Exercise requirements: Keeping every line intact, repeat the data word for word.

%%

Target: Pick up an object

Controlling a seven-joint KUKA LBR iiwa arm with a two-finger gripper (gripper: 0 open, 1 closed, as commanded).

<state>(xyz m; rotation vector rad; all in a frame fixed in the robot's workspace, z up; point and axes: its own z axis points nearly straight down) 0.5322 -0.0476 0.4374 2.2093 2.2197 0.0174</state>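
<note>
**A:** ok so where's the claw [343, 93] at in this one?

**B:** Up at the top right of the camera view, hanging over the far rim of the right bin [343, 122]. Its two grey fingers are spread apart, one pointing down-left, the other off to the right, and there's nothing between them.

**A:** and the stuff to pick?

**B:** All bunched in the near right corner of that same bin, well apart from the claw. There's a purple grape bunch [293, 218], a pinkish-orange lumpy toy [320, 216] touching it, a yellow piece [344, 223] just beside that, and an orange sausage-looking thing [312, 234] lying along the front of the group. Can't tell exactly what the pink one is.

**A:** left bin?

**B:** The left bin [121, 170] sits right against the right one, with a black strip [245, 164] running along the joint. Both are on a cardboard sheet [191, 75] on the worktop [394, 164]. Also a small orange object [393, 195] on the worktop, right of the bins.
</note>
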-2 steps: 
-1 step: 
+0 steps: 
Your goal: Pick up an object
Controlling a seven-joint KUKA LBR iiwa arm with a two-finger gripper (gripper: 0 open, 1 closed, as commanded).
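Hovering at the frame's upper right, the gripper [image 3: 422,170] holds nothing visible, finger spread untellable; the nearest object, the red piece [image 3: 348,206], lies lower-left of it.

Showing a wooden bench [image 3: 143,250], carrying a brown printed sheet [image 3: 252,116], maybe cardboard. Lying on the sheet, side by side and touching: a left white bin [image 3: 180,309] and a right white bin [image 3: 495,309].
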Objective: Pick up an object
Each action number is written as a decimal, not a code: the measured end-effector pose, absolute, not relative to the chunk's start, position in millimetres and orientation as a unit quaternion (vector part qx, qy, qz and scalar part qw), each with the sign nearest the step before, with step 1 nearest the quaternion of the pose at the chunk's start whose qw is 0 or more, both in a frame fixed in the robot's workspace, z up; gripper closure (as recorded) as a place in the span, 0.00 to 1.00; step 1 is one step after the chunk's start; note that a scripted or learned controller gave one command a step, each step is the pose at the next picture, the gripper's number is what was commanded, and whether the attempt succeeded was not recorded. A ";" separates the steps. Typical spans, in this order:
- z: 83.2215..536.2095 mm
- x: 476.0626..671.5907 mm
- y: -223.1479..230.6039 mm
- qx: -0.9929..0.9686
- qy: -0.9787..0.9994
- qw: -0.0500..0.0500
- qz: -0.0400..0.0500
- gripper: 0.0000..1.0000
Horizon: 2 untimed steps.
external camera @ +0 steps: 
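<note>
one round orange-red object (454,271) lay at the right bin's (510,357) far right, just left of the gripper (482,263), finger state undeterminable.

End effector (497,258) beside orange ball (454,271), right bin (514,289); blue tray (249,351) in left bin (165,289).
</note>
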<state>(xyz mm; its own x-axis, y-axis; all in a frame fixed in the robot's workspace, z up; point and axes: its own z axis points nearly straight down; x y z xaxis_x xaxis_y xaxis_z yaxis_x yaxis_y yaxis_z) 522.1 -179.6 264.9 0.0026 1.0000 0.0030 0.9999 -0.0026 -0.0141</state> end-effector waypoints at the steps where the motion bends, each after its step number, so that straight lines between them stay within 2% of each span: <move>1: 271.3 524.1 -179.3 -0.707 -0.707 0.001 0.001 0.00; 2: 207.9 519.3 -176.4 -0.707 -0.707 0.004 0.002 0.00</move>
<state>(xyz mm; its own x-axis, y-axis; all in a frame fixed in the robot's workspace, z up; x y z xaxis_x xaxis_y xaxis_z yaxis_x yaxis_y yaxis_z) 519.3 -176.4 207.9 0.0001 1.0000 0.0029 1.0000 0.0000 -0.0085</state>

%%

Answer for this exercise:
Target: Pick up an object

Controlling a seven-joint KUKA LBR iiwa arm with a two-finger gripper (gripper: 0 open, 1 closed, as commanded).

<state>(xyz m; rotation vector rad; all in a frame fixed in the robot's workspace, z up; point and axes: its own z axis points nearly straight down) 0.5322 -0.0476 0.4374 2.2093 2.2197 0.0174</state>
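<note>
**A:** ok so where's the claw [343, 93] at in this one?

**B:** Up at the top right of the camera view, hanging over the far rim of the right bin [343, 122]. Its two grey fingers are spread apart, one pointing down-left, the other off to the right, and there's nothing between them.

**A:** and the stuff to pick?

**B:** All bunched in the near right corner of that same bin, well apart from the claw. There's a purple grape bunch [293, 218], a pinkish-orange lumpy toy [320, 216] touching it, a yellow piece [344, 223] just beside that, and an orange sausage-looking thing [312, 234] lying along the front of the group. Can't tell exactly what the pink one is.

**A:** left bin?

**B:** The left bin [121, 170] sits right against the right one, with a black strip [245, 164] running along the joint. Both are on a cardboard sheet [191, 75] on the worktop [394, 164]. Also a small orange object [393, 195] on the worktop, right of the bins.
</note>
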-2 steps: 
-1 step: 
+0 steps: 
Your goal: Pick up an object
Controlling a seven-joint KUKA LBR iiwa arm with a two-finger gripper (gripper: 0 open, 1 closed, as commanded).
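Hovering at the frame's upper right, the gripper [image 3: 422,170] holds nothing visible, finger spread untellable; the nearest object, the red piece [image 3: 348,206], lies lower-left of it.

Showing a wooden bench [image 3: 143,250], carrying a brown printed sheet [image 3: 252,116], maybe cardboard. Lying on the sheet, side by side and touching: a left white bin [image 3: 180,309] and a right white bin [image 3: 495,309].
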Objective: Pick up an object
Each action number is written as a decimal, not a code: the measured end-effector pose, absolute, not relative to the chunk's start, position in millimetres and orientation as a unit quaternion (vector part qx, qy, qz and scalar part qw), each with the sign nearest the step before, with step 1 nearest the quaternion of the pose at the chunk's start whose qw is 0 or more, both in a frame fixed in the robot's workspace, z up; gripper closure (as recorded) as a place in the span, 0.00 to 1.00; step 1 is one step after the chunk's start; note that a scripted or learned controller gave one command a step, each step is the pose at the next picture, the gripper's number is what was commanded, and whether the attempt succeeded was not recorded. A ";" separates the steps. Typical spans, in this order:
- z: 83.2215..536.2095 mm
- x: 476.0626..671.5907 mm
- y: -223.1479..230.6039 mm
- qx: -0.9929..0.9686
- qy: -0.9787..0.9994
- qw: -0.0500..0.0500
- qz: -0.0400..0.0500
- gripper: 0.0000..1.0000
Horizon: 2 untimed steps.
external camera @ +0 steps: 
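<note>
one round orange-red object (454,271) lay at the right bin's (510,357) far right, just left of the gripper (482,263), finger state undeterminable.

End effector (497,258) beside orange ball (454,271), right bin (514,289); blue tray (249,351) in left bin (165,289).
</note>
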<state>(xyz mm; its own x-axis, y-axis; all in a frame fixed in the robot's workspace, z up; point and axes: its own z axis points nearly straight down; x y z xaxis_x xaxis_y xaxis_z yaxis_x yaxis_y yaxis_z) 522.1 -179.6 264.9 0.0026 1.0000 0.0030 0.9999 -0.0026 -0.0141</state> end-effector waypoints at the steps where the motion bends, each after its step number, so that straight lines between them stay within 2% of each span: <move>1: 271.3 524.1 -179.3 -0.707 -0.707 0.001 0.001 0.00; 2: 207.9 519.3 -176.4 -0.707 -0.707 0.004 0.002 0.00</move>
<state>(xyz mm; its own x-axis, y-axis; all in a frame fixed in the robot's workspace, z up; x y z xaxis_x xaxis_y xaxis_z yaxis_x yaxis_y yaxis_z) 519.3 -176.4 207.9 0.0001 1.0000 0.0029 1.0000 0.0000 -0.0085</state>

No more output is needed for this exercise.